Sin embargo, el lenguaje ambiguo de la declaración, como no podía ser de otra manera, evidencia que la parte más importante del trabajo está aún por hacer y que esta coyuntura de distensión puede revertirse rápidamente. Lo que hemos contemplado es un punto de partida, cuyos resultados finales son todavía inciertos, pero potencialmente muy beneficiosos para el conjunto de la comunidad internacional. La desnuclearización verificable, completa e irreversible de Corea del Norte supondría un fuerte espaldarazo para el régimen de no proliferación nuclear, que es uno de los pilares del sistema de seguridad internacional. La firma de un tratado de paz que pusiera fin a la Guerra de Corea y la normalización de relaciones entre Pyongyang y Washington mejorarían sustancialmente la seguridad de la zona y su desarrollo económico, pero llegar hasta ahí no va a ser fácil.
Aún dando por descontada la colaboración de otros actores clave como Corea del Sur y China, está por ver qué incentivos pueden persuadir a Kim Jong-un para renunciar completamente a un programa nuclear que le ha resultado tan costoso económicamente y en el que también ha invertido un enorme capital político. Hasta el momento su mayor logro, a ojo de los militares y de la población, ha sido convertir a su país en una potencia nuclear. De ahí que parezca necesario poner sobre la mesa algo más que las garantías de seguridad externas que estarían dispuestos a ofrecer Estados Unidos, China, y Rusia, si Pyongyang renuncia a su programa nuclear militar. Puede que el reconocimiento diplomático que Donald Trump está dispuesto a ofrecerle, normalizando las relaciones e invitándole a Estados Unidos y visitando Pyongyang si las negociaciones avanzaran positivamente, más las promesas internacionales de financiación sean suficientes. Pero sigue siendo muy posible que Kim no esté dispuesto a desnuclearizar su país si esto no se acompaña de un logro mayor para él, que lo situase a un nivel equiparable al de su abuelo. Un acuerdo de magnitudes históricas, como la reunificación con el sur en forma de confederación y/o la retirada de las tropas estadounidenses de la península coreana, haría mucho más factible que se pudieran alcanzar los objetivos que se han fijado en la Cumbre de Singapur.
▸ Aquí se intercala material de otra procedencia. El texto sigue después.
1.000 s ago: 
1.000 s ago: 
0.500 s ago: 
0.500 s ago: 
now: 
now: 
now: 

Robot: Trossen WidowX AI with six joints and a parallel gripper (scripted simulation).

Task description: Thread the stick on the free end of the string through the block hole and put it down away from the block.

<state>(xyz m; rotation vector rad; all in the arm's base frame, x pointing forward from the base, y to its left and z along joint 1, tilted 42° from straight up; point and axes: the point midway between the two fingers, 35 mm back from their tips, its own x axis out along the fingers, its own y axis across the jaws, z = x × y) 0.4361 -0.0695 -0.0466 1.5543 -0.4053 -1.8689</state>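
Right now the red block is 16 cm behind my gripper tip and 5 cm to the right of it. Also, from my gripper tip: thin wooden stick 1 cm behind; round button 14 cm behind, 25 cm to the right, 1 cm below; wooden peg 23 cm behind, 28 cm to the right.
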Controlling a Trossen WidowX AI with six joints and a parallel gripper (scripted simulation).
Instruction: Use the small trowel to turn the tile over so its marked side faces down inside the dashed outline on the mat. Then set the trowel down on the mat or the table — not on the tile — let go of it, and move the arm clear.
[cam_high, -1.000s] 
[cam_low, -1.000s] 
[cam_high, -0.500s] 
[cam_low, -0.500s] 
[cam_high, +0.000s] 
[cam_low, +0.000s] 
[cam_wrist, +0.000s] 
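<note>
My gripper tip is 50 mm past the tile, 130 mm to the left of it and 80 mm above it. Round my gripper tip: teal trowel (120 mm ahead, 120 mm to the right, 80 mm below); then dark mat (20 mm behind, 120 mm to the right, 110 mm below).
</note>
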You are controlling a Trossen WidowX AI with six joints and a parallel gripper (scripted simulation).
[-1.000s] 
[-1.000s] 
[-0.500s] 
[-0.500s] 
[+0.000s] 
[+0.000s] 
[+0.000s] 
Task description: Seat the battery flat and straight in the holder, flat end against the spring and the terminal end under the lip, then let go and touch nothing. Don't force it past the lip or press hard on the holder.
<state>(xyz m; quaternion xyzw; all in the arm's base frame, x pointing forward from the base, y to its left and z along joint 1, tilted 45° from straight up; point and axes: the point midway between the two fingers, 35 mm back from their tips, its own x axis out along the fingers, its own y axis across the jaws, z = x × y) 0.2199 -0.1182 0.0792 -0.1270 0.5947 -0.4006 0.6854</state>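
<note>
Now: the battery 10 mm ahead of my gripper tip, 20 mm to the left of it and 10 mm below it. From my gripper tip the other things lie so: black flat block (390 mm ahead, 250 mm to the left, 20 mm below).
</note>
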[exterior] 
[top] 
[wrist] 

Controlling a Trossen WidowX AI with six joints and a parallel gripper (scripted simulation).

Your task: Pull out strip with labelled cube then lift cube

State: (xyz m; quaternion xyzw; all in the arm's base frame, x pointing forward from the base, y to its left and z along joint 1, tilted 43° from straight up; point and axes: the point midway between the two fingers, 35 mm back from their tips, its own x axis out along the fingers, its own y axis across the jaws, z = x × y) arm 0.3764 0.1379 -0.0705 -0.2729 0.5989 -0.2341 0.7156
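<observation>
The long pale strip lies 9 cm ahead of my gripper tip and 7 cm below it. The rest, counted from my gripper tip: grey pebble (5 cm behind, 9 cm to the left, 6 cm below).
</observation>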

Seamos pues moderadamente optimistas. La cumbre ha abierto un proceso diplomático que puede poner fin al último vestigio de la Guerra Fría y contribuir de manera sustantiva a la seguridad internacional y a la prosperidad de la península coreana, pero también puede quedar en nada. No sería la primera oportunidad perdida por estos dos países para encontrarse. Continuará.